Bugs existem porque alguém cometeu um erro: A pessoa escrevendo os requisitos pode ter esquecido um detalhe, um desenvolvedor pode ter cometido um erro de escrita ou uma chamada errada a uma biblioteca pode ter sido feita. Erros humanos podem ser prevenidos? Certamente sim. Shigeo Shingo, um engenheiro industrial japonês inventou o conceito de Poka-yoke (“evitando erros inadvertidos”). Em uma planta industrial, poka-yoke pode ser implementado introduzindo uma sinalização em uma peça que corresponda unicamente a outra de encaixe, de tal forma que se evite consumo de tempo com posicionamento ou encaixes errados.

Todos os dias, eu encontre dúzias de sistemas aplicados para prevenir erros humanos. O fusível de um equipamento elétrico previne que haja uma sobrecarga no meu equipamento e se inicie um incêndio. A pia do banheiro possui um pequeno buraco para evitar a água de transbordar. Meu exemplo favorito é o meu novo carro que não tranca se a chave estiver dentro.

Técnicas de prevenção são, da mesma forma, aplicáveis a software. Certa vez trabalhei em um projeto no qual registrei uma porção de erros em vários componentes que usavam uma função de uma biblioteca incorretamente. O erro era fácil de acontecer e não provocava uma bug trivial, mas causava um memory leak que ocasionava um erro de performance considerável. Após detectar o problema, escrevi um script para verificar todas as ocorrências do mesmo erro no código fonte. Uma vez que esses bugs foram documentados, adicionei esse script a uma lista de verificações a serem feias quando um desenvolvedor adiciona código à aplicação. Se não evitei a primeira ocorrência desse bug, por outro lado, com o script, demos um jeito desse bug nunca mais voltar a aparecer na aplicação. Mais adiante, por causa das verificações realizadas, os desenvolvedores aprenderam a usar corretamente a função da biblioteca.

Após o sucesso dessa iniciativa, sempre que encontrávamos um bug que poderia ser detectado automaticamente através de códigos, escrevíamos uma rotina e transformávamos a detecção em uma prevenção adicionado essa rotina à lista de verificações. Quando o produto foi lançado, existiam dezenas de scripts de verificação prevenindo centenas de bugs.

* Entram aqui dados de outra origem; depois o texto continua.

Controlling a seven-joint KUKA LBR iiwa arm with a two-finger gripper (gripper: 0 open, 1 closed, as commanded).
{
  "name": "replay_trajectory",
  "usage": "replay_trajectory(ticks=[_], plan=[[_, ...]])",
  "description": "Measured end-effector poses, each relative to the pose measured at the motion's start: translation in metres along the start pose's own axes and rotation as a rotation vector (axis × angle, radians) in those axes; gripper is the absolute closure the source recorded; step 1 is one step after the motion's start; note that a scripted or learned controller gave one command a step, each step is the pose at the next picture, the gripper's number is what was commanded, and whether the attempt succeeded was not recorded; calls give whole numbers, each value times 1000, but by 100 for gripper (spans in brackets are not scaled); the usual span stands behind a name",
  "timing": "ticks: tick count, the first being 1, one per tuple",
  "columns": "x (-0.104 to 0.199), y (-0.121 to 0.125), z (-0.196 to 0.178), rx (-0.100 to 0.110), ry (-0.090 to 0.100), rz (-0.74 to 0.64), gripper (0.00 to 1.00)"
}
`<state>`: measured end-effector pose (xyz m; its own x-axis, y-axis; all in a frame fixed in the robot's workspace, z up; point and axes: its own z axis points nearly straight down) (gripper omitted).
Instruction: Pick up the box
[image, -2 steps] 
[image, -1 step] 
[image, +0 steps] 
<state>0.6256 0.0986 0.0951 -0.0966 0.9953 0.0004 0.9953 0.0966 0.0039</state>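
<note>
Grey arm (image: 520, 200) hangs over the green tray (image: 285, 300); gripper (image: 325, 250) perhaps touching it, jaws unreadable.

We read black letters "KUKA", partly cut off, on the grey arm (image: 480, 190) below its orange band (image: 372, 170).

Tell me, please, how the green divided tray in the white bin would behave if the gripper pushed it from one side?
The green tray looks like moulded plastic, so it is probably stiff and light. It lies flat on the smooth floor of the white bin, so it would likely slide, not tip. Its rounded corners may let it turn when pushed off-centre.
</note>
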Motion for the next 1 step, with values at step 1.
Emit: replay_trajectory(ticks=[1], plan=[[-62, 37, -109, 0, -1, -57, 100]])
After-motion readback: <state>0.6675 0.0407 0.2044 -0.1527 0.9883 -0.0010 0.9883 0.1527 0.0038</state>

Técnicas de prevenção não precisam ser ferramentas. Recentemente estava trabalhando em um projeto no qual havia uma quantidade relevante de erros relacionados a projeto/arquitetura num time de uma área específica. Não conseguiria eliminar os erros através de uma detecção automática, no entanto, estava convencido de que uma revisão de código informal teria percebido estes erros. Mostrei os erros ao gerente da área e ele concordou com minha avaliação. Logo depois ele iniciou a requerer revisão de código para todas as novas alterações de projeto. Após isso, vi pouquíssimos erros de projeto daquele time. Melhor ainda, outros erros que eu não teria encontrado também foram prevenidos.

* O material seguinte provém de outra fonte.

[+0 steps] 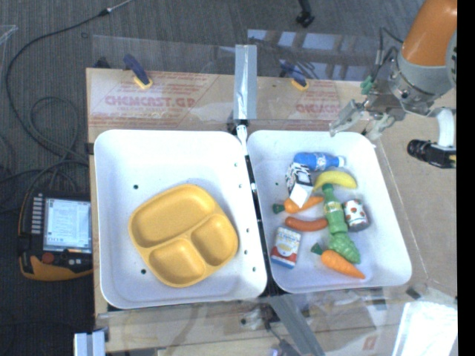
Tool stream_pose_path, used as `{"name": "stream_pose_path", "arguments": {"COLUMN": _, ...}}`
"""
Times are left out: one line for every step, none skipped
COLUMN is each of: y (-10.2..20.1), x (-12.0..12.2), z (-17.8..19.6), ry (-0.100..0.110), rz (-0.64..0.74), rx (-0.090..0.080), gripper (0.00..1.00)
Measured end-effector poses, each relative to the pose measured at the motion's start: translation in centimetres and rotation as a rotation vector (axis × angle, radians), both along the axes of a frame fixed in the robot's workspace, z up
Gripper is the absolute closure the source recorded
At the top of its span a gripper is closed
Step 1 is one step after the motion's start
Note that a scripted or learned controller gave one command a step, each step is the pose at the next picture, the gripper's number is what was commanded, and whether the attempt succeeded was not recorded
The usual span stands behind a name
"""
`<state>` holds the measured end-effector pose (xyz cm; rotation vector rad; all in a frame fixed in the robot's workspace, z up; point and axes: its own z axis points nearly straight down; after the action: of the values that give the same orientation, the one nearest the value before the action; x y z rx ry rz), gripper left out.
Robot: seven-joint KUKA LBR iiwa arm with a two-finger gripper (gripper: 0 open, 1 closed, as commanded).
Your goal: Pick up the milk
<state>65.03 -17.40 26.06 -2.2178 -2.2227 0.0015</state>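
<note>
Grey metal fingers (343,124) of the gripper (361,124) stood spread apart with nothing between them, poised over the back rim of the right bin (395,221) near its far right corner. Above them rose the arm (430,35) with its orange band, entering from the two o'clock side of the view.

From the fingers, the milk carton (300,179) lay toward seven o'clock, well apart from them, in the upper left part of the right bin. It was a small black-and-white carton lying tilted, just below a blue-and-white bottle (318,160) and touching or nearly touching a yellow banana (335,179) at its three o'clock.

Further down the same bin lay an orange sausage-like piece (306,224), a green bottle (335,217), a small can (356,214), a red-and-white carton (286,246) and a carrot (341,263) toward the front.

At nine o'clock from all this, the left bin (126,162) held a yellow divided tray (183,233) with three compartments.
</note>
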Motion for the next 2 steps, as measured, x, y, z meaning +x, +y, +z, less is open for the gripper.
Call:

Prevenção de defeitos definitivamente exige investigação da causa raiz do bug. Existem muitas formas de determinar a origem de um incidente, no entanto tive uma grande sucesso usando uma estratégia muito mais simplificada de análise. A melhor parte da minha técnica é agir como uma criança de 3 anos de idade, perguntando tantos “Porquês” quantos forem necessários para chegar ao ponto no qual posso aplicar a técnica de prevenção: Por que esse bug aconteceu? Por que essa função em particular foi usada? Por que foi possível que essa função fosse usada incorretamente? Por que esse erro não foi pego no Code Review? Posso garantir que essas perguntas irão desvendar uma técnica de prevenção para cada bug, e cada técnica de prevenção que você encontrar e implementar reduzirá significantemente os erros que você irá encontrar em momentos posteriores.

Software continuará a ter bug nos anos vindouros. Posso aceitar esse fato, mas não posso aceitar o grande número de bugs que permitimos — e esperamos — que os testadores encontrem. Se queremos levar Qualidade a sério, é tempo de nos cansarmos de encontrar bugs e começar a preveni-los de acontecer em primeiro lugar.